Martynas Andriukaitis

Personal information
- Born: March 28, 1981 Kaunas, Lithuanian SSR, Soviet Union
- Died: September 4, 2014 (aged 33) Riga, Latvia
- Listed height: 6 ft 8 in (2.03 m)
- Listed weight: 233 lb (106 kg)

Career information
- Playing career: 2001–2013
- Position: Power forward

Career history
- 2001–2002: Žalgiris
- 2002–2003: Alita
- 2003–2004: Šiauliai
- 2004–2005: JA Vichy
- 2005–2006: Debreceni Vadkakasok
- 2006–2007: ASK Rīga
- 2007–2008: Cherkaski Mavpy
- 2008–2009: Donetsk
- 2009–2010: Dnipro
- 2010–2011: Politekhnika-Halychyna
- 2011: APOEL
- 2011–2012: Liepājas Lauvas
- 2012–2013: Lietkabelis
- 2013: Olimpi Tbilisi

= Martynas Andriukaitis =

Lithuanian basketball player

Martynas Andriukaitis (March 28, 1981 – September 4, 2014) was a Lithuanian professional basketball player. He was born in Kaunas.

==Professional career==
During his pro club career, Andriukaitis won the Lithuanian League championship (2001), and the Latvian League championship (2007).
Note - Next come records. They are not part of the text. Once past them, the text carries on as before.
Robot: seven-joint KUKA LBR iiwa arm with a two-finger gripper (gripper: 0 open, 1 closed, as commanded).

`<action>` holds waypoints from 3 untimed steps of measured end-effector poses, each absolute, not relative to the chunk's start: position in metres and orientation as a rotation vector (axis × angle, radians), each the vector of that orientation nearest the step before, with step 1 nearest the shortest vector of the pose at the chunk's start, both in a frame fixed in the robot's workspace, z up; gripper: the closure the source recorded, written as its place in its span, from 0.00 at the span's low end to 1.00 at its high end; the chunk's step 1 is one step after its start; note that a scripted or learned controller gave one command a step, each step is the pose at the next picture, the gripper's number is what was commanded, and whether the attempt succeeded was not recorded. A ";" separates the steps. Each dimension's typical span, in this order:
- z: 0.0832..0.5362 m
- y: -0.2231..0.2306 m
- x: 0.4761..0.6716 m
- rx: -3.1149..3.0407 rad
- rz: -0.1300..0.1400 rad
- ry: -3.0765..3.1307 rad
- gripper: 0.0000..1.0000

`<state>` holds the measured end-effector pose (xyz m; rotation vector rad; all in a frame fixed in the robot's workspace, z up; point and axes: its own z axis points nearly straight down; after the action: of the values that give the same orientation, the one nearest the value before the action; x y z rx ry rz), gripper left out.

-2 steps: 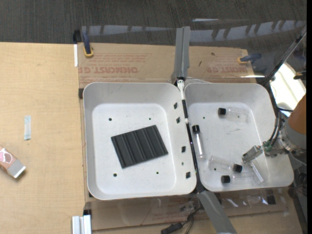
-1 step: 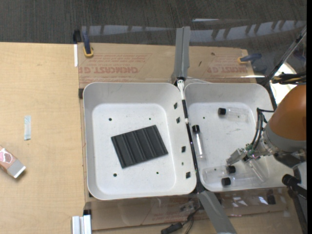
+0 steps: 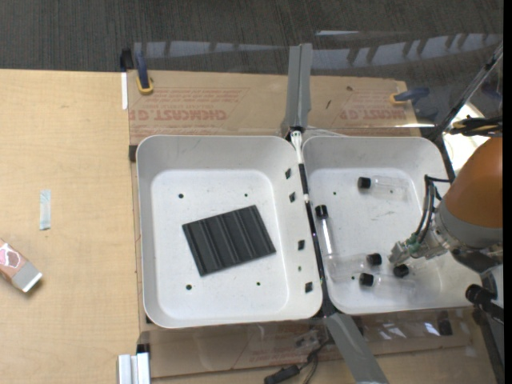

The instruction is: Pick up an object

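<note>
A dark grey ribbed rectangular pad lies flat and askew in the left bin. The right bin holds several small clear tubes with black caps: one near the back, one along the left wall, and others near the front. My gripper reaches in from the right and sits low over the front right of the right bin, just above and beside the front black-capped tubes. Nothing can be seen held in it.
The arm's orange band covers the right bin's right side. On the bench to the left lie a pink-and-white item and a small grey strip. Blue clamps hold cardboard behind the bins.
</note>
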<state>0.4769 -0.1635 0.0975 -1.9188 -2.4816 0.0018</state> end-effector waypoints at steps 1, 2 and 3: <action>0.221 -0.093 0.478 -1.846 0.003 -2.541 1.00; 0.221 -0.093 0.478 -1.847 0.003 -2.540 0.00; 0.252 -0.131 0.502 -1.624 0.003 -2.690 0.00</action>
<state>0.5017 -0.1306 0.2525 -1.6238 -2.6898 0.0027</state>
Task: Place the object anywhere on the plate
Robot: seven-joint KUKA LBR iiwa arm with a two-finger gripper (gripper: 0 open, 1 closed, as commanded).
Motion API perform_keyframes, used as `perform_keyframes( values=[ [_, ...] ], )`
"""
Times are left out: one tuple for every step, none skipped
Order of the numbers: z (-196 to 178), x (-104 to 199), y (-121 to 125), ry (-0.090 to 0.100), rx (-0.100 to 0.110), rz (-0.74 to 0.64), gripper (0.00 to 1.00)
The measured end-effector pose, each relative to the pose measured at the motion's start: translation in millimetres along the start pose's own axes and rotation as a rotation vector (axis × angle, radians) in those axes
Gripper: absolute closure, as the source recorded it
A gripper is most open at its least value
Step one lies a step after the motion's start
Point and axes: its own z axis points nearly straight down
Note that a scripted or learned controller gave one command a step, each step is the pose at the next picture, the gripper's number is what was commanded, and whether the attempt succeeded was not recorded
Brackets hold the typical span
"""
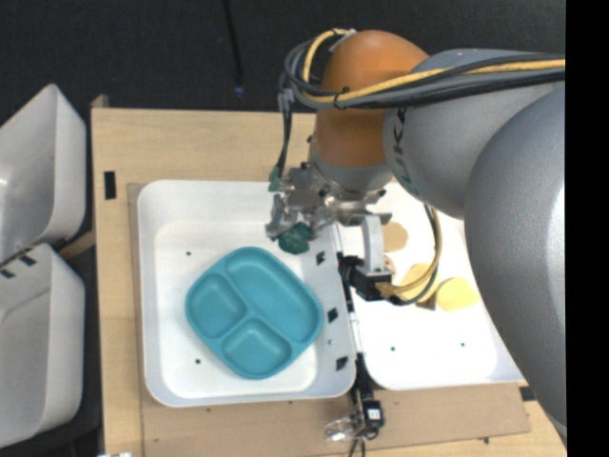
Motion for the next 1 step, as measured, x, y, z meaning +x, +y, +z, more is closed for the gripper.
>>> perform_keyframes(
  values=[
    [-0.6, -2.7, 1.1, 0.000, -0.002, 0.005, 0.00]
  ],
)
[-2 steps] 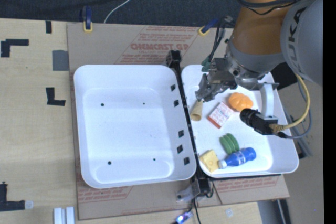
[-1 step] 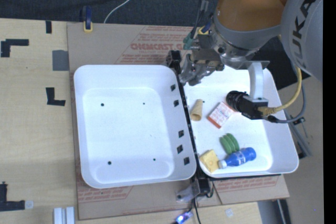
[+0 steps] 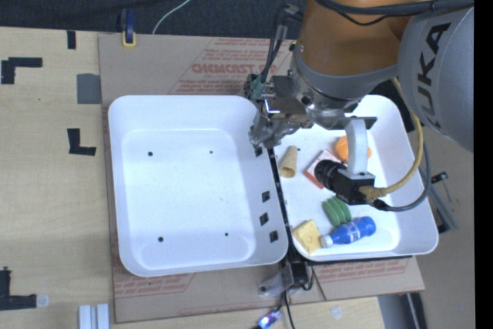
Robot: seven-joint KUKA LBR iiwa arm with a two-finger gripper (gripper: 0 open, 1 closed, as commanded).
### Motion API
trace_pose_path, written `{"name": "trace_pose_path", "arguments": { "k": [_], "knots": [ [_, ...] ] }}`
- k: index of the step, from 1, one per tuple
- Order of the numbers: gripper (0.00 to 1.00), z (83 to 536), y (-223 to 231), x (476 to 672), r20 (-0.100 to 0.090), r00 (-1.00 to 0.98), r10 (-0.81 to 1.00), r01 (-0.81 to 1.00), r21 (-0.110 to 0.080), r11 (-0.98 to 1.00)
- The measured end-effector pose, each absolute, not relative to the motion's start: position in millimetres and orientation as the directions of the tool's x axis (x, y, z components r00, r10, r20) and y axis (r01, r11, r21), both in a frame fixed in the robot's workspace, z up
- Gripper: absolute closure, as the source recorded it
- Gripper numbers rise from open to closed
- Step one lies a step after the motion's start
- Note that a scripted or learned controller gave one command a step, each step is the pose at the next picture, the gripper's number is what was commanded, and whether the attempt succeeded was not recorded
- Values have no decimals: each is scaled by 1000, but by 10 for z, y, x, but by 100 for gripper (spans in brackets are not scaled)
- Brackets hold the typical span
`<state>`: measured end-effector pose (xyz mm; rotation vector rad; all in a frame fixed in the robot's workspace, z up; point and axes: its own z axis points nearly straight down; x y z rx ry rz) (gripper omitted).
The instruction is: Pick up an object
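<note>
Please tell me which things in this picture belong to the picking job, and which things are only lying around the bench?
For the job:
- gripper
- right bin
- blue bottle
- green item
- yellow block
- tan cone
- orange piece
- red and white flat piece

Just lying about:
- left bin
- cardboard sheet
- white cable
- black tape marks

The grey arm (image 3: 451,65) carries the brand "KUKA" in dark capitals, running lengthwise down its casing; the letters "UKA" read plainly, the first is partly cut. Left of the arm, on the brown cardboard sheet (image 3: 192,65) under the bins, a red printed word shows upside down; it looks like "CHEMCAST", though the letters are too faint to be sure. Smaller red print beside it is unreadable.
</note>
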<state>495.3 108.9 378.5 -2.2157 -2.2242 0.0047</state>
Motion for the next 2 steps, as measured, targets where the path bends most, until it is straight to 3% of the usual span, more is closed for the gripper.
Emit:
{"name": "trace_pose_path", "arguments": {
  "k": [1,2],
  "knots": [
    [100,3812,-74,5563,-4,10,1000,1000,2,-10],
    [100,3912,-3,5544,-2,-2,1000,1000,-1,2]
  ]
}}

He was also a league runner-up in the North European League, in 2001. He played at the Lithuanian All-Star Game in 2002 and 2003, and at the Ukrainian League's All-Star Game, and the FIBA EuroChallenge All-Star Day, in 2008.

==National team career==
Andriukaitis was named the MVP of the 2005 FIBA Stanković Continental Champions' Cup, while he was a member of the senior Lithuanian national basketball team.

==Career statistics==

===EuroLeague===

| Year | Team | GP | GS | MPG | FG% | 3P% | FT% | RPG | APG | SPG | BPG | PPG | PIR |
|---|---|---|---|---|---|---|---|---|---|---|---|---|---|
| 2000–01 | Zalgiris | 4 | 1 | 19.0 | .625 | .000 | .917 | 4.0 | .3 | .3 | .5 | 10.3 | 12.0 |

==Death==
On September 4, 2014, late in the evening, Andriukaitis shot his wife Renata, in his home near Riga, and shot himself, but he was only severely wounded. Their 14-year-old son witnessed what happened and called the police and paramedics. Andriukaitis was taken to hospital, but died there later that night.